The significance thresholds were evaluated by simulation and unrestricted permutation, and was applied to each of the following three methods for measuring association: the trend test, ANOVA test and EMMA. The estimated genome-wide significance thresholds for glucose, HDL cholesterol, systolic blood pressure, and triglycerides were similar across all of these combinations. Values ranged from 5.12 to 5.90, but no single method or trait was consistently higher or lower than another.

Two highly significant loci associated with HDL were identified from chromosome 1 and 5. There seemed to be an association with SBP on proximal Chromosome 10 at 7 Mb that exceeded the genome-wide 0.05 thresholds for the simple trend and ANOVA tests, however, it was not significant for the EMMA test. The logACR trait was the most variable of the five traits two loci seemed to be significant on Chromosome 5 at 147 Mb and Chromosome 11 at 88 Mb using the 0.05 thresholds from either simple trend test or the ANOVA test. The results from multilocus genome-wide scans using forward stepwise variable selection on bootstrapped samples showed that RMIP for the two loci Chromosome 1 at 173 Mb and Chromosome 5 at 126 Mb for HLD were 100% but the hit on Chromosome 1 at 181 Mb was never included as an independent QTL in the multilocus analysis, which indicate this method may be useful for prioritization of GWAS hits.

The simulated precision analysis showed that a GWAS hit in this population with a large effect, e.g. as large as the effect of the HDL hit on chromosome 1, can be localized within 1.34 Mb of the greatest association peak. This approach could be expanded to a range of effect sizes in any genotyped population sample including human GWA studies.

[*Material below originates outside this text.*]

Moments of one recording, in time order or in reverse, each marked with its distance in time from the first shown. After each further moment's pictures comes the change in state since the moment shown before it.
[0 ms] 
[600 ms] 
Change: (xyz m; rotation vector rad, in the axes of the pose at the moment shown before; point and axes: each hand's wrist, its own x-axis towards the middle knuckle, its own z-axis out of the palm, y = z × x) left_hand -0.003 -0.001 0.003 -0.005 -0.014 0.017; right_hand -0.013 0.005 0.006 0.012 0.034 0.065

This study demonstrates that the GWA analysis employed here can be successfully applied to outbred mice populations to identify genetic variants underlying complex traits.

4 Summary

Omics technology and genomics data have proven to be powerful tools in drug development. Complexity of the biology, technology and high dimensionality of omics data require extensive attention on novel analytical methodology development. Using an example in GWAS, it can be shown that simulation-based method offers many advantages in regards to prioritizing multiple GWAS hits, determination of genome wide threshold considering population structure, and estimation of precision of GWAS hits. With whole-genome sequencing becoming a new norm for genotyping, transcriptome profiling and many other genomic quantification applications, additional challenges associated with handling data quality control, interaction modeling and integration of multiple types of biomarkers will manifold more complex. With collective efforts from the statistical and other analytical communities, significant progresses have been made and will greatly facilitate using these omics information to elucidate disease mechanisms.